### PROMPT
Go through the records below and copy out every line holding "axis".

### Stored records
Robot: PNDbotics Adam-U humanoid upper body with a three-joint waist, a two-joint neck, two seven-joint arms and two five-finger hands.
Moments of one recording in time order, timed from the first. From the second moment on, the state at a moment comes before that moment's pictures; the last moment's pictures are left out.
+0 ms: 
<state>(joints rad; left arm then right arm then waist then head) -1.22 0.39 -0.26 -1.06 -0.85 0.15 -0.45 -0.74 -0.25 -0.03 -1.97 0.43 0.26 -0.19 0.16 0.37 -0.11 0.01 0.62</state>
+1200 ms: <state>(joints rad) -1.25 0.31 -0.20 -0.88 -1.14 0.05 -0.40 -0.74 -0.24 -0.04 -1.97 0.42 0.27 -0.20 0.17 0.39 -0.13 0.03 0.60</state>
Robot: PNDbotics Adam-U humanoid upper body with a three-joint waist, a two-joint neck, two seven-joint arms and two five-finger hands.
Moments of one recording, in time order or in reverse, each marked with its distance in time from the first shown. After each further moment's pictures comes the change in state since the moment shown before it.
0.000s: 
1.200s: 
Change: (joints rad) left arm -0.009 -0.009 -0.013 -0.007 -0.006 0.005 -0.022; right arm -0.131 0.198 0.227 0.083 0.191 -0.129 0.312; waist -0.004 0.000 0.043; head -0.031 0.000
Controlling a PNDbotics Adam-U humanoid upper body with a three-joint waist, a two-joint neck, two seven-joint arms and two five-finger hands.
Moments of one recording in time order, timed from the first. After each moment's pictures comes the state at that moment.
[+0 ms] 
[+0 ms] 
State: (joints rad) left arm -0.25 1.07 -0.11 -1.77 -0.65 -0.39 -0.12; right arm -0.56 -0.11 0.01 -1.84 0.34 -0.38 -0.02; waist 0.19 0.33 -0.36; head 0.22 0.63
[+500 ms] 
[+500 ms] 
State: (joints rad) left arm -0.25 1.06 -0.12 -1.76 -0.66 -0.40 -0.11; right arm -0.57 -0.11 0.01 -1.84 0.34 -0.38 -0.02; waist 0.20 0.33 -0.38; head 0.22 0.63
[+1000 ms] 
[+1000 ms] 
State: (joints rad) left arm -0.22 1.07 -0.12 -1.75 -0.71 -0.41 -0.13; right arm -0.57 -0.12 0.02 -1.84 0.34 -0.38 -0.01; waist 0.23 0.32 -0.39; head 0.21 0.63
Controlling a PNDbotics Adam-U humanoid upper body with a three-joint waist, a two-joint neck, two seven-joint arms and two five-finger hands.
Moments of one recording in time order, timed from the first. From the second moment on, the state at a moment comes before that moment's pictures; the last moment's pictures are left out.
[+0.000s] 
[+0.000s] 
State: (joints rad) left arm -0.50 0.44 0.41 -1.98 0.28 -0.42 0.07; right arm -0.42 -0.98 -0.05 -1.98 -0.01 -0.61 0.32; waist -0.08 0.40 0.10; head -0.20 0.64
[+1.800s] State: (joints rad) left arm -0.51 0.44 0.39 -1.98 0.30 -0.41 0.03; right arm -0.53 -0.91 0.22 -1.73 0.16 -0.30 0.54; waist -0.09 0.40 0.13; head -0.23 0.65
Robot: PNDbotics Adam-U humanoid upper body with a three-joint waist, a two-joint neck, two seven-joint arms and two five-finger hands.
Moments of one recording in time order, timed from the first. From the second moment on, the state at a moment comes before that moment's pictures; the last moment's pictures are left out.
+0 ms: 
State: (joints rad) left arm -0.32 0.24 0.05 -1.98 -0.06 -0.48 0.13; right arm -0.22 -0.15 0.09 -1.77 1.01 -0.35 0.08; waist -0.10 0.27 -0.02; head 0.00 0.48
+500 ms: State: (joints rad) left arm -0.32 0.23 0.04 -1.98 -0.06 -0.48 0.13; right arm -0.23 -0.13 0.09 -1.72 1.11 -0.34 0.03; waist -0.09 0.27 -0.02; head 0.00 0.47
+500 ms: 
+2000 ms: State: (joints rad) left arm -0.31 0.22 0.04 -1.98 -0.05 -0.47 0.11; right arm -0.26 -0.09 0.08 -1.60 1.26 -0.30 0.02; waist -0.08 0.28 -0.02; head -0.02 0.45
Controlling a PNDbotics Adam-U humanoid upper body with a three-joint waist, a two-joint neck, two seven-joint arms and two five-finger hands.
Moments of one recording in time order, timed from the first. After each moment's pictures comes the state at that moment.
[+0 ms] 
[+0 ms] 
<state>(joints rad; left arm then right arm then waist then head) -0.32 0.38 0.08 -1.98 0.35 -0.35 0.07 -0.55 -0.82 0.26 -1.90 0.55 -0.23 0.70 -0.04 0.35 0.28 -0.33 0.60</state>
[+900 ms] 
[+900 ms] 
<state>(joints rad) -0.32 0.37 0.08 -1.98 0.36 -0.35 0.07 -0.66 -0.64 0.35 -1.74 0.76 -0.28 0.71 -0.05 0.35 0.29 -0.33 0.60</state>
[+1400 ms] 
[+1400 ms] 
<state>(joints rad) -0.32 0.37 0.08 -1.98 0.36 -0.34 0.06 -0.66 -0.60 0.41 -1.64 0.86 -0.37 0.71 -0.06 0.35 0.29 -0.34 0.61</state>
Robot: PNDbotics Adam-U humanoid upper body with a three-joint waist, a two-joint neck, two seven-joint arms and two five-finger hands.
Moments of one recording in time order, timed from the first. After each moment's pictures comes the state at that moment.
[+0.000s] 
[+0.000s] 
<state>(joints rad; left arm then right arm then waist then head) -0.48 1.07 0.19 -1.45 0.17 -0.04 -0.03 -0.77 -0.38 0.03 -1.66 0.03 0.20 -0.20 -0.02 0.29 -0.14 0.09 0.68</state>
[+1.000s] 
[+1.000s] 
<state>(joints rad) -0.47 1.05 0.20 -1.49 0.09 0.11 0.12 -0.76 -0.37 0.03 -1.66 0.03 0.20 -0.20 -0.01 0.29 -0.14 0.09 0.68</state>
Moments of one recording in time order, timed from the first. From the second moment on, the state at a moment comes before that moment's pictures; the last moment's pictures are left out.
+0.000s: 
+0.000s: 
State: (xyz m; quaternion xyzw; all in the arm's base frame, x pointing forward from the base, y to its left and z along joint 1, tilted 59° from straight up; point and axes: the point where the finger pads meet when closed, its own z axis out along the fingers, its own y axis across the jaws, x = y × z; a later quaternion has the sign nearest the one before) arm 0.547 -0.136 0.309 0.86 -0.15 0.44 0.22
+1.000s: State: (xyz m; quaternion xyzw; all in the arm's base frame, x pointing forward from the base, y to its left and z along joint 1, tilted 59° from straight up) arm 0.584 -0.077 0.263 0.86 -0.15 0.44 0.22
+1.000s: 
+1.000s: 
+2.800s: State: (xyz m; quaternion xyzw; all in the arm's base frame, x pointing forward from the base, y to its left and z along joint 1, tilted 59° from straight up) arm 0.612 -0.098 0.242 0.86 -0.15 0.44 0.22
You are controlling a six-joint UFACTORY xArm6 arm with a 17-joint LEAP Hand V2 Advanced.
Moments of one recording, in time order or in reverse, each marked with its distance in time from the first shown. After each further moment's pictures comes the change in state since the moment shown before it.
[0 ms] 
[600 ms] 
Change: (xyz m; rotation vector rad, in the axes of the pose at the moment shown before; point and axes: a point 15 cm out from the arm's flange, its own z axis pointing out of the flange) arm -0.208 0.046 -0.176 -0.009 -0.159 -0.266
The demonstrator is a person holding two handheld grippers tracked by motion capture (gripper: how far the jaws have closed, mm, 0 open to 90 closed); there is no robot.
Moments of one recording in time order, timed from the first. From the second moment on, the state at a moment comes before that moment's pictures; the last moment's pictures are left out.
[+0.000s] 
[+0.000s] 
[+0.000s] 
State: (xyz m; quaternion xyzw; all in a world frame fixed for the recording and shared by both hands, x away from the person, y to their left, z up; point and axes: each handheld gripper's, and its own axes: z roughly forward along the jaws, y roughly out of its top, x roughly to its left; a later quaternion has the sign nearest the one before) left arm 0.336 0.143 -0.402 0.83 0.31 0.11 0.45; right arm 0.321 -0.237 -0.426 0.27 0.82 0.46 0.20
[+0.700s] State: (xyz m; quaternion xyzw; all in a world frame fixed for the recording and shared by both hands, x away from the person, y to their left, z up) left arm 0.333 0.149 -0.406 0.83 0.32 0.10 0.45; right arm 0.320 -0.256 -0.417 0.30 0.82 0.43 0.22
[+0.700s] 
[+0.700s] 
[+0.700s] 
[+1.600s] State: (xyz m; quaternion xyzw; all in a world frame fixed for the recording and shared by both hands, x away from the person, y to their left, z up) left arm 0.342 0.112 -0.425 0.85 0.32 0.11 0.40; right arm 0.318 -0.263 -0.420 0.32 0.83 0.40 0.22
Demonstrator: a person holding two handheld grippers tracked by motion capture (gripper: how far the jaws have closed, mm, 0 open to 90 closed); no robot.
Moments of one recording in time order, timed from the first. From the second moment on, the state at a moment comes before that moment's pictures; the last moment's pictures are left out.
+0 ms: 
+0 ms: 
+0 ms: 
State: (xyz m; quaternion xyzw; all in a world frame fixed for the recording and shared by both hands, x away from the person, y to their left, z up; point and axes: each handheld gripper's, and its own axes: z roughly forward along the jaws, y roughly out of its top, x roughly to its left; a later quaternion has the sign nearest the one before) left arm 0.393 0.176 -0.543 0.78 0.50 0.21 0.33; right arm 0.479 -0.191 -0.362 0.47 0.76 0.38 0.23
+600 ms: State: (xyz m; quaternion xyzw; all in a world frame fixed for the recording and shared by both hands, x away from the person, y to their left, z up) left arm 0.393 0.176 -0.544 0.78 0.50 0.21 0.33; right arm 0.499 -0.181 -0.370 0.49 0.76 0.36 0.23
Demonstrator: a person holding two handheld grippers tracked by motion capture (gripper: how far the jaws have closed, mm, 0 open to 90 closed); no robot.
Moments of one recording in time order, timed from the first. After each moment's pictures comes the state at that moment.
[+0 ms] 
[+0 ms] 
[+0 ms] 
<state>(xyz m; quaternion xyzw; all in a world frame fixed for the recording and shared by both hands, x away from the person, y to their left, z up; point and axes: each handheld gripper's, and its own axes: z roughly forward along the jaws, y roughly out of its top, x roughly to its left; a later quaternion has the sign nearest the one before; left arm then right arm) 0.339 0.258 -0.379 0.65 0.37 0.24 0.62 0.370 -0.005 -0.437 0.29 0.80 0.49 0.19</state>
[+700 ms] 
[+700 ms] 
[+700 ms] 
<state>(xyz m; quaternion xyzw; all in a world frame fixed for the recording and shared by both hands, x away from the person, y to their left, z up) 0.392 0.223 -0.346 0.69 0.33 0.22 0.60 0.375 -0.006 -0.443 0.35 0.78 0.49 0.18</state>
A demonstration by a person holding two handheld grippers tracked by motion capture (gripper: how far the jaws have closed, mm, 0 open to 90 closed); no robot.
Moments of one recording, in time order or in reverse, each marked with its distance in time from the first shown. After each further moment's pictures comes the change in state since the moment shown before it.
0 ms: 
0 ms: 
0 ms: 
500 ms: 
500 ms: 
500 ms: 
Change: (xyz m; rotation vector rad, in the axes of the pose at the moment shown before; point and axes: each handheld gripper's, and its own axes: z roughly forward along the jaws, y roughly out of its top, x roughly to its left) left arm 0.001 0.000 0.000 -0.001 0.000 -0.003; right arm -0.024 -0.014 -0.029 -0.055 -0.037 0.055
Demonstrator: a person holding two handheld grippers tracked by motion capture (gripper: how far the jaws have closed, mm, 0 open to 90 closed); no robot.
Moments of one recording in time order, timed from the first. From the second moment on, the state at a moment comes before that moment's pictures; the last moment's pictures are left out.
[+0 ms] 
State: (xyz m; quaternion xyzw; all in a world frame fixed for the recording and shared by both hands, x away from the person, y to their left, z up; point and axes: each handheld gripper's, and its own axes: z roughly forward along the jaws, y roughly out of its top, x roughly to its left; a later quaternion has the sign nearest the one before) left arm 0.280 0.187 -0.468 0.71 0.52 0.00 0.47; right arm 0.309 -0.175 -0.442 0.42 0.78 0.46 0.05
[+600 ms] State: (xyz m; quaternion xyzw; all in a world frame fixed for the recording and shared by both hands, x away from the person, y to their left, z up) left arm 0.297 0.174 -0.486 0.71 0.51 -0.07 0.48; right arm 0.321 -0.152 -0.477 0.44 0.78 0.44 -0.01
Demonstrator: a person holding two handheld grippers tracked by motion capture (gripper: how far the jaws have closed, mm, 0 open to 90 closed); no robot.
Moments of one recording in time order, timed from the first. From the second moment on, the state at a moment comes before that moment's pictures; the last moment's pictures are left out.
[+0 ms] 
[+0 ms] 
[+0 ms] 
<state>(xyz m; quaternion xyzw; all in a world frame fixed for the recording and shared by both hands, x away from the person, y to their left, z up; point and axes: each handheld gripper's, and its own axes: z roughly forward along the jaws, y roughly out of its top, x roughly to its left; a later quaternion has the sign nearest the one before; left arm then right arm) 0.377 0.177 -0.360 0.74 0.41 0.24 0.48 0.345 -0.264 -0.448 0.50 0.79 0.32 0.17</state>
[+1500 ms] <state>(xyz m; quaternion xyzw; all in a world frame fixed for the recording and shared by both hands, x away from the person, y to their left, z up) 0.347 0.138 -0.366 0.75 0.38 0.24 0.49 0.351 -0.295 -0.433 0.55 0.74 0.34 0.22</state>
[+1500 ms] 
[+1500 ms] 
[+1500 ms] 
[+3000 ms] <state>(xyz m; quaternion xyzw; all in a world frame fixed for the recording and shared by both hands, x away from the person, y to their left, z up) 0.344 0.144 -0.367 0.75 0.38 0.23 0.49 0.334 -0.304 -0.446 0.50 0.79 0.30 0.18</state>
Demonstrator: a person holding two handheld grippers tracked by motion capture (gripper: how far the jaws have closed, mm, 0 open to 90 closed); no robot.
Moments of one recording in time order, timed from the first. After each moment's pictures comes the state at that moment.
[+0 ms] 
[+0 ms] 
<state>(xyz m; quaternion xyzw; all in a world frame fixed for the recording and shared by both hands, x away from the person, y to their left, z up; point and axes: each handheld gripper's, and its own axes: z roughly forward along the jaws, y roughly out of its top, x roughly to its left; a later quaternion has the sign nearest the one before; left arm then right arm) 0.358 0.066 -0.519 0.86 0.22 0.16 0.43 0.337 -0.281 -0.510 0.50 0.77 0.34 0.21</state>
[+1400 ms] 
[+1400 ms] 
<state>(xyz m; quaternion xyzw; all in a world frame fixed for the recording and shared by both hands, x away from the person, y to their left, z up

### EXERCISE OUTPUT
State: (xyz m; quaternion xyzw; all in the arm's base frame, x pointing forward from the base, y to its left and z along joint 1, tilted 59° from straight up; point and axes: the point where the finger pads meet when closed, its own z axis out along the fingers, its own y axis across the jaws, x = y × z; a later quaternion has the sign nearest the one before) arm 0.547 -0.136 0.309 0.86 -0.15 0.44 0.22
Change: (xyz m; rotation vector rad, in the axes of the pose at the moment shown before; point and axes: a point 15 cm out from the arm's flange, its own z axis pointing out of the flange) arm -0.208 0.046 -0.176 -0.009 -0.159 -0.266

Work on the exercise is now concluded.